▶ [PROVIDED DATA]:
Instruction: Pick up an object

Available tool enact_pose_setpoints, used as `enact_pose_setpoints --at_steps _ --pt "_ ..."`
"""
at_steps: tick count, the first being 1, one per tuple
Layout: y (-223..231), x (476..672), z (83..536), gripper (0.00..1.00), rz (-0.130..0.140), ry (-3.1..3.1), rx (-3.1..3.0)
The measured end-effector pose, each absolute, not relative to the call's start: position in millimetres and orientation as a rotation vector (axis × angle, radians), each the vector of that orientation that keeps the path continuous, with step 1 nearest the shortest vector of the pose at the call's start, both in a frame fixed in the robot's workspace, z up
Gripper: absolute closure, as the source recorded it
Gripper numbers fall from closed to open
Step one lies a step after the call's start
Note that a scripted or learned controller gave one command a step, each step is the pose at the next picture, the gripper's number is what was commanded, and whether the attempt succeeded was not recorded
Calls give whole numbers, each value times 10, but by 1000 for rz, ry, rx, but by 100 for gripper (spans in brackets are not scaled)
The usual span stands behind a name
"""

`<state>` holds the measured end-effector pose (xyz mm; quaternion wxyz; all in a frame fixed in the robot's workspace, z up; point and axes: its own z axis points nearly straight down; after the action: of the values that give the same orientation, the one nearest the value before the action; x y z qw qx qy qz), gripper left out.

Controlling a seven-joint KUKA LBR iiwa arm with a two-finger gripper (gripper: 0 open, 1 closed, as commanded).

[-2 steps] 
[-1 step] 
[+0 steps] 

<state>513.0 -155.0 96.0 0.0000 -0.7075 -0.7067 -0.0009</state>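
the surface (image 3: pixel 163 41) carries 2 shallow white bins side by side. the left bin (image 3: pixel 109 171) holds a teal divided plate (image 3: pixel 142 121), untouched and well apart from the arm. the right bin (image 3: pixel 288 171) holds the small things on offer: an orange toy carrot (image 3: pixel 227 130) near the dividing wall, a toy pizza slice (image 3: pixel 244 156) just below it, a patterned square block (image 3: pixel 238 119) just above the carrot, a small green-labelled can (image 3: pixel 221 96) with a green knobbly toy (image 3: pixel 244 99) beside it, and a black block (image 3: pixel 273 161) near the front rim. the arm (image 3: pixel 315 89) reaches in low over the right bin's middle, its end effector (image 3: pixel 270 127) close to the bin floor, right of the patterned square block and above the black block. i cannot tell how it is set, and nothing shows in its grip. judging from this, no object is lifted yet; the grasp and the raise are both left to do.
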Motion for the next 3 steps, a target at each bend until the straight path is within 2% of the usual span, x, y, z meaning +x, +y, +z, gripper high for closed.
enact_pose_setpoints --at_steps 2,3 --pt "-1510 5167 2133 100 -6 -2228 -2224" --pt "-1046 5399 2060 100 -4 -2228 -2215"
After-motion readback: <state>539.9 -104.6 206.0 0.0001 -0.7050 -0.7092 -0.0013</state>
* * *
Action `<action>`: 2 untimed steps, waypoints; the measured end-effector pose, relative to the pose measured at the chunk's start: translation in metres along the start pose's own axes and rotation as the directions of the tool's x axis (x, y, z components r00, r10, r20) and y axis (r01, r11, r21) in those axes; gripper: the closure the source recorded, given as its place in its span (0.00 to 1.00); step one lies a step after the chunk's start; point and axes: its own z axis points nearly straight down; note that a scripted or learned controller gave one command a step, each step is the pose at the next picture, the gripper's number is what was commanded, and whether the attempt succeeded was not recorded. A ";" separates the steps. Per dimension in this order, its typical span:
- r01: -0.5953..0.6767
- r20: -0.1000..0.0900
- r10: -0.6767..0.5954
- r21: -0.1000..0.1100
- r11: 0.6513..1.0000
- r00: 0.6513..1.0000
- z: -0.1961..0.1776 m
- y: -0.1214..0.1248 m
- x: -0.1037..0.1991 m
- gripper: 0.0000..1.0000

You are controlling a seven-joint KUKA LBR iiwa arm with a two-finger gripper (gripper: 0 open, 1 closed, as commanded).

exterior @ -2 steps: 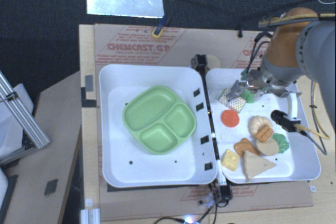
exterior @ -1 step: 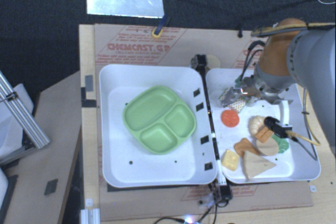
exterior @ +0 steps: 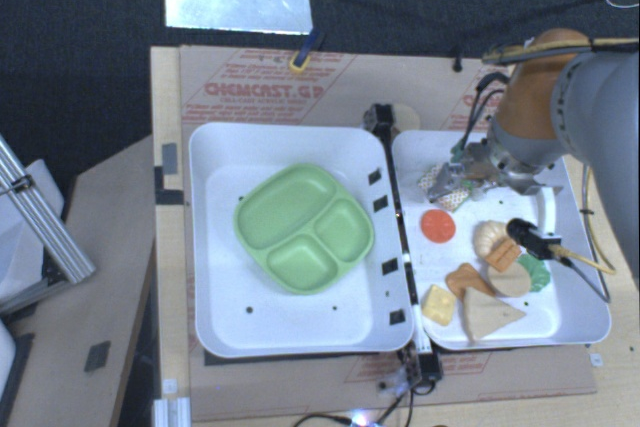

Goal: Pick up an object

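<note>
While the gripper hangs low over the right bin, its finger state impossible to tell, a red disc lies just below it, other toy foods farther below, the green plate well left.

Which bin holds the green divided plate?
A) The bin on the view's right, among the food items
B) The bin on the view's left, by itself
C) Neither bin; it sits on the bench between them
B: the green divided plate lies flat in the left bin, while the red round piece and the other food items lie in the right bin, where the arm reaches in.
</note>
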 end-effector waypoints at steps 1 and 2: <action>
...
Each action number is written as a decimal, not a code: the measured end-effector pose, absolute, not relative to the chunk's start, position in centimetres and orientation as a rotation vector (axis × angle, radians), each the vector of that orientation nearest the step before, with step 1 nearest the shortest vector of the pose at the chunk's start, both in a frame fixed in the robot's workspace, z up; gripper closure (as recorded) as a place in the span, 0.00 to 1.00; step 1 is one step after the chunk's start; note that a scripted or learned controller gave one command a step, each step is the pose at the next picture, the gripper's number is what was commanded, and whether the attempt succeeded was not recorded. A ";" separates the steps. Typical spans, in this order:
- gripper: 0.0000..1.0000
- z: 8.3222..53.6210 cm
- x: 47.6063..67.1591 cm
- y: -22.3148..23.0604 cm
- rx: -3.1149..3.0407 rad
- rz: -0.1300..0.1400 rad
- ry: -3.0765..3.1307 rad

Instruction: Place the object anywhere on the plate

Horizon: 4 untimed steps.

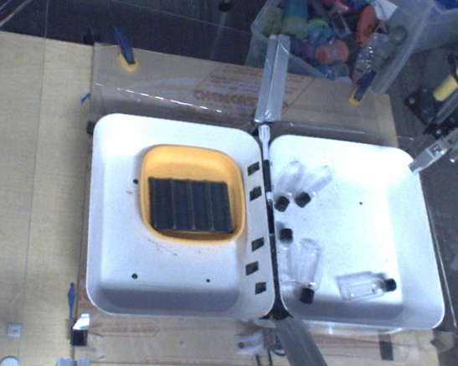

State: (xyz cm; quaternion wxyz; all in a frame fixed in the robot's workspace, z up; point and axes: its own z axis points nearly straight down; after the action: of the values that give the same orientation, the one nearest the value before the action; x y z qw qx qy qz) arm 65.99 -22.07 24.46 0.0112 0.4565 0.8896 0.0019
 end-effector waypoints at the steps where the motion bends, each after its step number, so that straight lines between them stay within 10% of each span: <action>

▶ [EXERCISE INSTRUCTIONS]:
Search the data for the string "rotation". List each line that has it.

▶ [OUTPUT OF THE EXERCISE]:
The measured end-effector pose, each absolute, not relative to the call's start: position in millimetres and orientation as a rotation vector (axis × angle, radians), each the vector of that orientation that keeps the path continuous, with step 1 nearest the shortest vector of the pose at the call's start, both in a frame fixed in the robot's workspace, z up
Action `<action>`: 2 untimed steps, waypoints; the measured end-effector pose, relative to the pose measured at the chunk's start: translation in metres along the start pose's own axes and rotation as the directions of the tool's x axis (x, y, z components r00, r10, r20) and y axis (r01, r11, r21) in those axes; gripper: the closure the source recorded, given as its place in its span (0.00 to 1.00); step one lies a step after the chunk's start; point and axes: its own z axis points nearly straight down; note that a scripted or learned controller gave one command a step, each step is the pose at the next picture, the gripper's number is what was commanded, and whether the attempt succeeded was not recorded. A ";" separates the steps. Per dimension in this order, its typical span:
Each action number is written as a decimal, not a code: the measured end-effector pose, absolute, not relative to the chunk's start, position in centimetres and orientation as a rotation vector (axis × angle, radians), each the vector of that orientation nearest the step before, with step 1 nearest the shortest vector of the pose at the chunk's start, both in a frame fixed in the robot's workspace, z up; gripper closure (as recorded) as a place in the span, 0.00 to 1.00; step 1 is one step after the chunk's start; note that a scripted or learned controller gave one command a step, each step is the pose at the next picture, the gripper's number is what was commanded, and whether the attempt succeeded was not recorded. A ";" separates the steps. Typical spans, in this order:

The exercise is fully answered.